Lumber from one tree. Enough to complete my whittling, carving, turning workshop room. Let it dry through the winter and use it in the spring or summer.

Reactions: Way Cool 2


----------



## woodtickgreg (Oct 24, 2017)

Wow, what a great looking pile of lumber!


----------



## rocky1 (Oct 24, 2017)

Know how you guys feel with the hoods on green tractors. Have a 2001 JD 5105, plastic side panel on the radiator broke, 18" x 24" little stamped mesh metal panel 8" x 18" - it was $165. Son works for John Deere in ND, asked him if he could get it any cheaper. Said time I paid shipping on it to him, and then down here, I wouldn't save enough to make it worth the hassle. And, as grumpy as Deere gets about selling outside the dealer's territory he didn't want to listen to them bitch. Said they sold someone a part 120 miles away and you'd have thought the world was coming to an end. 

Hood on mine is fiberglass, someone ran into something with it before I bought it, hole in right front corner of the hood about 3"x3" where it ripped a chunk out. $800 for the hood last time I looked. Thought about picking up a fiberglass repair kit and fixing it, but they'll want $250 - $300 for enough paint to paint the hood.


----------



## Schroedc (Oct 24, 2017)

Can't believe I missed this question.

Lately I've been picking up pieces of vintage furniture that's beyond salvage and reclaiming the wood. Just bought six mission style chairs (of course none of them match) for 2.00 each and took them apart for the old quarter sawn white oak.
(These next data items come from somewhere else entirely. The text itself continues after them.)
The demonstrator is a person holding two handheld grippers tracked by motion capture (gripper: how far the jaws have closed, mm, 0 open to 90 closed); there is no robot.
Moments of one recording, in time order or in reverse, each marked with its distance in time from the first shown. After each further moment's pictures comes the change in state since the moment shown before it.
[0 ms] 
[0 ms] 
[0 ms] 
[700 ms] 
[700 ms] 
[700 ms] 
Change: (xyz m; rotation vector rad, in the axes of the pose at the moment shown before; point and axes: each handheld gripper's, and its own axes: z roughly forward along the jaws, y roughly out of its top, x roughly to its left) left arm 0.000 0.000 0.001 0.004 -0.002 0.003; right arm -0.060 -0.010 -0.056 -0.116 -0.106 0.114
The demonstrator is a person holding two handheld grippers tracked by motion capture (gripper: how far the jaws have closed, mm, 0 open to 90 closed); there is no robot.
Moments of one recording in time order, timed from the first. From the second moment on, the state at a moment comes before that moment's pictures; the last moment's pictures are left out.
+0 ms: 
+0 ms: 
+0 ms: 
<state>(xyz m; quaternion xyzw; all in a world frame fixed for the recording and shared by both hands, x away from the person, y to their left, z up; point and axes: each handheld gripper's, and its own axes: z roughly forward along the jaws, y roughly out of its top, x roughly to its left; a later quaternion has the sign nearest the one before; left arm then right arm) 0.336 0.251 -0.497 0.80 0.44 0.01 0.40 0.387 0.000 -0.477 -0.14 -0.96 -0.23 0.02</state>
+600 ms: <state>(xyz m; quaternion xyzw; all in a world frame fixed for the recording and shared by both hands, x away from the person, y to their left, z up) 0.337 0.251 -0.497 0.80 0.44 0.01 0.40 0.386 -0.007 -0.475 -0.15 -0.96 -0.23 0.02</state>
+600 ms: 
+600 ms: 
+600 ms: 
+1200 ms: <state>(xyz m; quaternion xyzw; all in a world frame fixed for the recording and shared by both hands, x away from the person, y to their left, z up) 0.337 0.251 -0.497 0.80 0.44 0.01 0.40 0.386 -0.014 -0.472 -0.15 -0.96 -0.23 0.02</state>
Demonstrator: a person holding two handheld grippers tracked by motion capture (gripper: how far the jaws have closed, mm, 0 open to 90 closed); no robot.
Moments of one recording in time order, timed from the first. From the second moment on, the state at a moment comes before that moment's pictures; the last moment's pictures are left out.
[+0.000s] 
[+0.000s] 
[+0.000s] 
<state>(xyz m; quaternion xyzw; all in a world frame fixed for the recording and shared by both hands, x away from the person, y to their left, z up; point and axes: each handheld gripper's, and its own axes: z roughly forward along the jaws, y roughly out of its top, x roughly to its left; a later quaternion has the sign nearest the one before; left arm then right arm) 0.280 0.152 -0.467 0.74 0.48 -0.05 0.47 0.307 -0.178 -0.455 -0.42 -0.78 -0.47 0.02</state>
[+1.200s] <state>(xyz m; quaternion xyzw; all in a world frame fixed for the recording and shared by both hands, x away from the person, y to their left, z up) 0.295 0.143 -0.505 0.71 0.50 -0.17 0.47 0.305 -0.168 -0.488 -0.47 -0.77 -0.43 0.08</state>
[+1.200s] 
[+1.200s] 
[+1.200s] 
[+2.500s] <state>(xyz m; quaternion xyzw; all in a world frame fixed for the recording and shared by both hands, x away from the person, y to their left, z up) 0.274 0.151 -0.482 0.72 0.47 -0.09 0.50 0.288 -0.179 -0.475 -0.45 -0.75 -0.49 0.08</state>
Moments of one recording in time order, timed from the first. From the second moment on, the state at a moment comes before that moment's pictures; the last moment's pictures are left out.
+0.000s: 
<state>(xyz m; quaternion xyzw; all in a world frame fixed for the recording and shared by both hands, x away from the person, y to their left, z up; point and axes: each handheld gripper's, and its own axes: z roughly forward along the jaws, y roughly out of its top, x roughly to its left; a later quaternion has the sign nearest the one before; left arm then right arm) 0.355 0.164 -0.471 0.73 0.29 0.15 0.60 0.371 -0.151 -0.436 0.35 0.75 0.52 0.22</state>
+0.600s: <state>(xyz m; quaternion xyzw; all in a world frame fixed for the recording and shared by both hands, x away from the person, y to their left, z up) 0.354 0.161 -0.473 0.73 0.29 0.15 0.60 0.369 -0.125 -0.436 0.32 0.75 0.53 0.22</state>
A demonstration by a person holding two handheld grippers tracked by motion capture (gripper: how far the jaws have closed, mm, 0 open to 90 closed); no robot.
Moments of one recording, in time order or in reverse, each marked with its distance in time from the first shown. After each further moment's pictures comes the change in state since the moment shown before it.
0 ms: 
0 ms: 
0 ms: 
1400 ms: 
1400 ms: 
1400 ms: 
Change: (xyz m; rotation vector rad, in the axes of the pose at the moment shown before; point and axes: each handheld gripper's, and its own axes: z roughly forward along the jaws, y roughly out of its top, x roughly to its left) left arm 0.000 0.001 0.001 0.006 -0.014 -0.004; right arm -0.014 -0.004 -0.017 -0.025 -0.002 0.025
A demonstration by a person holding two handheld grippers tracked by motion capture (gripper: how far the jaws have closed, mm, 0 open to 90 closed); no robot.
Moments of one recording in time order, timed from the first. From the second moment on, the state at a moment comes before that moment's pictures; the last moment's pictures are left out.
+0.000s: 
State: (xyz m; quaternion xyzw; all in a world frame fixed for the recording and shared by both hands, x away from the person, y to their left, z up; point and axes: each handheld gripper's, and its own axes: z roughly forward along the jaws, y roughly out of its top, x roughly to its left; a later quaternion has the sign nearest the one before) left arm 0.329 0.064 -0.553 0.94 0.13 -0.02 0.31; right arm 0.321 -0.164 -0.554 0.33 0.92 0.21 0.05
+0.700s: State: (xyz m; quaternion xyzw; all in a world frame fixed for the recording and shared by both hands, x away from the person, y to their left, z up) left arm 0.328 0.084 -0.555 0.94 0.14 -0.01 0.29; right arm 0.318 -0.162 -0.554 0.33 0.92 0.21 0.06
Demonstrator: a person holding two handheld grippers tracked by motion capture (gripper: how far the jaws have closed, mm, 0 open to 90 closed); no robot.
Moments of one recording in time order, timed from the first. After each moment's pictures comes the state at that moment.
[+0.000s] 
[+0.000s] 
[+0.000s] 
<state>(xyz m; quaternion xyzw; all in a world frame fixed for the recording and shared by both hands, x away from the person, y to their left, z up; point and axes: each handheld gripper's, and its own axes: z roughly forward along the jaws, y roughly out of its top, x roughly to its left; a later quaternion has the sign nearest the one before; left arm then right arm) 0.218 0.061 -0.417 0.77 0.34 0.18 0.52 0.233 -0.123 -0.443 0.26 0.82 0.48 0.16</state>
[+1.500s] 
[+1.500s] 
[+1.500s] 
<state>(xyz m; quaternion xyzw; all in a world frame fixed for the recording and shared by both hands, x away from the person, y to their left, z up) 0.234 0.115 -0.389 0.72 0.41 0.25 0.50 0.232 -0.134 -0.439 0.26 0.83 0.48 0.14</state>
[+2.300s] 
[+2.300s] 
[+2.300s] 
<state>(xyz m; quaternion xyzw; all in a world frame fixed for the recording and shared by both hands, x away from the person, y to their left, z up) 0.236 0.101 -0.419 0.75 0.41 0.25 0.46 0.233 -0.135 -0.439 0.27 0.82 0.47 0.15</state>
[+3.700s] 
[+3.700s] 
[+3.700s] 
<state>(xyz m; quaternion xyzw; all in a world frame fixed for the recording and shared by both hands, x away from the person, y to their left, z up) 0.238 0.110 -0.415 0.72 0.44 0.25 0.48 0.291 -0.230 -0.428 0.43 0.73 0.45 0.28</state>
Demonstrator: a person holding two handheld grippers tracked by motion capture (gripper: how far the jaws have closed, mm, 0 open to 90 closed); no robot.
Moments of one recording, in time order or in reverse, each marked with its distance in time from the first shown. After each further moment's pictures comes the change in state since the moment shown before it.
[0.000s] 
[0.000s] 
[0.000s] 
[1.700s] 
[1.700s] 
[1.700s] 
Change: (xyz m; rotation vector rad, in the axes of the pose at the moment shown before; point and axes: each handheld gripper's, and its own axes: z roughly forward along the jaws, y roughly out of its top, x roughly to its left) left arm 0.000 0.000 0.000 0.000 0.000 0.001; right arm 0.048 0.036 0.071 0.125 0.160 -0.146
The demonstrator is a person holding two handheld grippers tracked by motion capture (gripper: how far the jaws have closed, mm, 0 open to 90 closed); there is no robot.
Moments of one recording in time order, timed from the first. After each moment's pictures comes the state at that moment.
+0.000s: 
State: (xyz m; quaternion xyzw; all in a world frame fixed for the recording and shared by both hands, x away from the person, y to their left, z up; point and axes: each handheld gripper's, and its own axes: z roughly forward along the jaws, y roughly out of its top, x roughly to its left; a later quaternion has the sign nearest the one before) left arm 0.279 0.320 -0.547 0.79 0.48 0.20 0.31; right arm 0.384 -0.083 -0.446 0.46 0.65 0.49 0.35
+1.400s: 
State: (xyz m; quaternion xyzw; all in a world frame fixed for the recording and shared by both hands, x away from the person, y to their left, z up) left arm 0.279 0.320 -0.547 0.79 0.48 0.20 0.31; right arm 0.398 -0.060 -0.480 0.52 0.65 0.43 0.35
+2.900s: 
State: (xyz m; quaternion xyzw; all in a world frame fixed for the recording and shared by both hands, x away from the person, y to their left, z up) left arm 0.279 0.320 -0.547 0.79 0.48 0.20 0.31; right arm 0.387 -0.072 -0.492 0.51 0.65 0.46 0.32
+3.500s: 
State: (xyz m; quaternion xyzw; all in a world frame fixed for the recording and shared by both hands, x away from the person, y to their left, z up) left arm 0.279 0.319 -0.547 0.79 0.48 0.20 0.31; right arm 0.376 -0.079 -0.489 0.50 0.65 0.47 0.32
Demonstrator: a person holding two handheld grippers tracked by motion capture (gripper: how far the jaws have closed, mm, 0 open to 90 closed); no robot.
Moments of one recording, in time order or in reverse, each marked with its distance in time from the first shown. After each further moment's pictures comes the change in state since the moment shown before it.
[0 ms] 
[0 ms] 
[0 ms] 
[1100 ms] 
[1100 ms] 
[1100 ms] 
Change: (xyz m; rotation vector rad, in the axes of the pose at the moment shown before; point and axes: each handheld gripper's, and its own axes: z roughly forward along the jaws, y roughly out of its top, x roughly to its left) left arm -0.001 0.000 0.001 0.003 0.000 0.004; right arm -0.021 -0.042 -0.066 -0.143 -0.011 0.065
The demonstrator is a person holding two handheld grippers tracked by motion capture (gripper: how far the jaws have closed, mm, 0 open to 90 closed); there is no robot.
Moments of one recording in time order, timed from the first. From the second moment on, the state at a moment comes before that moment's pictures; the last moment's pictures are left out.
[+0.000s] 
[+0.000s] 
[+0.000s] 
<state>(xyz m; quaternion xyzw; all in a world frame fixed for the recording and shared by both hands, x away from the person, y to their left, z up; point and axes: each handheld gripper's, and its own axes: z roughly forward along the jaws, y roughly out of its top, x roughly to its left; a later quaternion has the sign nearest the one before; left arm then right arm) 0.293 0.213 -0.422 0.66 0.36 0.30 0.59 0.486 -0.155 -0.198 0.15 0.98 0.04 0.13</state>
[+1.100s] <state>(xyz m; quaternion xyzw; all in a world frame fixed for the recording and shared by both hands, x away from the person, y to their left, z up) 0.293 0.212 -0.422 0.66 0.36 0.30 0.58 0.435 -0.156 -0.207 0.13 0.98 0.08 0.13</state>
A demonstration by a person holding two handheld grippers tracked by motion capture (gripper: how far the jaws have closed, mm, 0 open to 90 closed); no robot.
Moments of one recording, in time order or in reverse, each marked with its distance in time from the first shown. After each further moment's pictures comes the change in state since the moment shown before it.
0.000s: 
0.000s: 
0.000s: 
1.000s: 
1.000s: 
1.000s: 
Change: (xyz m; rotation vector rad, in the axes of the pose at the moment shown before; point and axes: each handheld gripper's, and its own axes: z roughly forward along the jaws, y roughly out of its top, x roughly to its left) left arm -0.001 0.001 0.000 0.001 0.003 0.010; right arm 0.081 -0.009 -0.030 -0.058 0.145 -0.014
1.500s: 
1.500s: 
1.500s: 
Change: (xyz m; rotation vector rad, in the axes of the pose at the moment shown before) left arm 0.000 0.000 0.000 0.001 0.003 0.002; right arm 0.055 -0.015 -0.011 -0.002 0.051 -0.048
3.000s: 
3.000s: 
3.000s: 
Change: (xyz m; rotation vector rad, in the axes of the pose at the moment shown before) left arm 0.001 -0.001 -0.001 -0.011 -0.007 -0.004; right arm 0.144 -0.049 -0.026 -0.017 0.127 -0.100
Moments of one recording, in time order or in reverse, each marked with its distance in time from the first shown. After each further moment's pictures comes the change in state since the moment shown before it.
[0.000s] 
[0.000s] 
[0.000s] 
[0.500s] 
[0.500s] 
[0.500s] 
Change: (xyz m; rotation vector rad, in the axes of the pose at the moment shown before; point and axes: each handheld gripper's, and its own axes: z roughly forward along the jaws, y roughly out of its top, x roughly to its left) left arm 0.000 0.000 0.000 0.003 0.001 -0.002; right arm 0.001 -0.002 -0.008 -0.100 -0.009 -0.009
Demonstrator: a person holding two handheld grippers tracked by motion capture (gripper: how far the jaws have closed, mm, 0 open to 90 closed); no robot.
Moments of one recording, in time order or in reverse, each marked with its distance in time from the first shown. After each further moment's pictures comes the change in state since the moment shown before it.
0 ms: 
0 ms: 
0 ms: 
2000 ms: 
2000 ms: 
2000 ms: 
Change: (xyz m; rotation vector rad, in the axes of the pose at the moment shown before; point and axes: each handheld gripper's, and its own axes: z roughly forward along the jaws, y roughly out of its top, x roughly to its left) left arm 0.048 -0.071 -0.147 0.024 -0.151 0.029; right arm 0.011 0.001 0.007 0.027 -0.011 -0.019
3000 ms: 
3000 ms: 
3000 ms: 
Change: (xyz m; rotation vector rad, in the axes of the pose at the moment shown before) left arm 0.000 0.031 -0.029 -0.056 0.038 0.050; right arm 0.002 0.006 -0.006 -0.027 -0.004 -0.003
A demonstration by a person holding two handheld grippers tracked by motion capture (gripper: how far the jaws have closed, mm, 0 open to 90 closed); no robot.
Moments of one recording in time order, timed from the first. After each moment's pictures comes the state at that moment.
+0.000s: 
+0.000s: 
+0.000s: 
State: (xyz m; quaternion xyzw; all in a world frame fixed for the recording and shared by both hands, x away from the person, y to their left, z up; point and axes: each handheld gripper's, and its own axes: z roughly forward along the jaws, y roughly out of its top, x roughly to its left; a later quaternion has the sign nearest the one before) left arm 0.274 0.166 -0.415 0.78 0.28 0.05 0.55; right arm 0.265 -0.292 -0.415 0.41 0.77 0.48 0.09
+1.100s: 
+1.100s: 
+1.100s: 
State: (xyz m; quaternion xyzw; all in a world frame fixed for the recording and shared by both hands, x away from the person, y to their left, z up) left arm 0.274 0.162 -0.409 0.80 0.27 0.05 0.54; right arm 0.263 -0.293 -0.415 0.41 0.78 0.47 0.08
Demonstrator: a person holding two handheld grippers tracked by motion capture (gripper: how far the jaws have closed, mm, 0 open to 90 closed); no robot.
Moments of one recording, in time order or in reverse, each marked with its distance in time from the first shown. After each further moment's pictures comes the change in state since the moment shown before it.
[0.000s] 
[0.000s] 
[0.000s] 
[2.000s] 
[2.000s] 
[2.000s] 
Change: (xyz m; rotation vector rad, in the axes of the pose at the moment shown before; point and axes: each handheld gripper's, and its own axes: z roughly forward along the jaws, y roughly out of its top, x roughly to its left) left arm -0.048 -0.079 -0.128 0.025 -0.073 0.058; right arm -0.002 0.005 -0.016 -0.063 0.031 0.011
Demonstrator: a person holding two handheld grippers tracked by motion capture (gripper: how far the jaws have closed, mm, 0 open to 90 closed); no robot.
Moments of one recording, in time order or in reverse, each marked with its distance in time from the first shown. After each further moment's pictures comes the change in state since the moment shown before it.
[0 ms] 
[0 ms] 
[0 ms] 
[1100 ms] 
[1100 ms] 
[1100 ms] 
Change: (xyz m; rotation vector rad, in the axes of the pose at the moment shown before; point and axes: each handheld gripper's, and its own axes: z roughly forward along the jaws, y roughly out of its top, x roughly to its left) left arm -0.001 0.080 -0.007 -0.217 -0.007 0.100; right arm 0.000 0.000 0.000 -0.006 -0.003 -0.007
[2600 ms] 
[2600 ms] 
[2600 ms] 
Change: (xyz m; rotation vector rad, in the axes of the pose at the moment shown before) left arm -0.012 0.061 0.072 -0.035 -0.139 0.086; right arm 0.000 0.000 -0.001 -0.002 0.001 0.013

Not long ago too apart a dresser for the solid birds eye maple top and drawer fronts that was from the late 1800's. Did buy one chair I was going to take apart until I saw the Stickley label, that one I'll try to use period lumber to fix the two broken legs.

Reactions: Like 1 | Way Cool 1


----------



## ripjack13 (May 13, 2019)

I'm reaching waaaay back.....
@Bob Ireland


----------